Художнику подставляли ноги, стулья, но он, прижимая «Вторую жену» к груди, летал кругом стола, как сумасшедший. За ним — докторша.
Звякали стаканы, дрожал пол, лампа судорожно мигала. Было очень весело, но докторша разгневалась и устала.
— Это насилие! Фу…
— Голубушка, Ольга Львовна, дайте дочитать…
— Да ведь «неинтересно» же?
— Ей-богу интересно, изумительно интересно.
— Ага! Ну, черт с вами, стащили — так кончайте.
Опять тишина.
Лаборант принес восемь толстых книг; тоскливо перелистывая их, пил чай, хотя не хотелось, и упорно не уходил в свою комнату, где бы ему никто не мешал. В записной книжке было подробно размечено по неделям все, что он должен был сделать за лето; но каждый вечер, пугливо пробегая свои заметки, он испытывал ту тоскливо-щемяще-сосущую спазму в сердце, которую простой народ зовет угрызениями совести.
Почистил ногти, посмотрел на остальных, виновато вздохнул и стал набивать папиросы.

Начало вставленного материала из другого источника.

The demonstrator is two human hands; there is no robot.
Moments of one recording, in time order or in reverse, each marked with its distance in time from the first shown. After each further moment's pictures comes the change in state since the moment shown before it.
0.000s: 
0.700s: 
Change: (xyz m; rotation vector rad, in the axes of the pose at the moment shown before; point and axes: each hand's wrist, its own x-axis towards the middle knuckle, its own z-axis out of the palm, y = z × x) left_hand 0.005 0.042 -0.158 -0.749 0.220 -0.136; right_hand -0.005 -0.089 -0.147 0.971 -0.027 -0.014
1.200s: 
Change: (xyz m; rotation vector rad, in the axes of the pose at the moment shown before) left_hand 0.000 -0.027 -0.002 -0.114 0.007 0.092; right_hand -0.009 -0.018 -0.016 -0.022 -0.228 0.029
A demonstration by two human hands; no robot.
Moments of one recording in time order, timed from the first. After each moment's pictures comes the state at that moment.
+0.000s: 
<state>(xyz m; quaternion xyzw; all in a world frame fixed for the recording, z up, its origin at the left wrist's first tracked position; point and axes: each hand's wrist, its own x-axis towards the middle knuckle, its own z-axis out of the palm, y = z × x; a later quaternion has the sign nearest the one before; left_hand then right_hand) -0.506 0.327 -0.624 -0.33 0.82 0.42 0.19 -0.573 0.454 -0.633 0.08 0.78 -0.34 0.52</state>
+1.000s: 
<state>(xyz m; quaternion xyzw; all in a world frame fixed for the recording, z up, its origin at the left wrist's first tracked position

Курсистка читала про себя, по-детски шевеля губами:
«In diesem „mir gegeben“ liegt unmittelbar… der Gegensatz zwischen mir, dem etwas gegeben ist und… demjenigen, was mir gegeben ist»[2].
Читала, понимала все слова, но не понимала ни слова и т. д.
Это была только третья страница липпсовой «Воли», которую, в числе трех других «Воль», она должна была одолеть к осени.
С Липпса она начала, и в тетрадке для выписок даже поставлено было:
A) Der Begriff des «Gefühls»[3]. Дальше шли мелкие расходы, адрес зубного врача и стихотворение Бальмонта «Можно жить с закрытыми глазами».
После долгих шатаний по лесу, бесконечного завтрака, обеда, ужина, купанья, прогулок и «дивного заката» в этой большой, милой комнате, когда море шумело даже сквозь запертые двери, а зеленая лампа так лениво и просто горела, — заглавие «Vom Fühlen, Wollen und Denken»[4] смыкало глаза и вызывало убийственно-мягкий и зевотный вопрос: к чему?
Она закрыла книгу; как вчера, пошла к себе, принесла плоский деревянный ящик и из-под руки показала его лаборанту.
— All right!..[5]— Лаборант весело кивнул, грубо отодвинул толстые корешки и очистил место.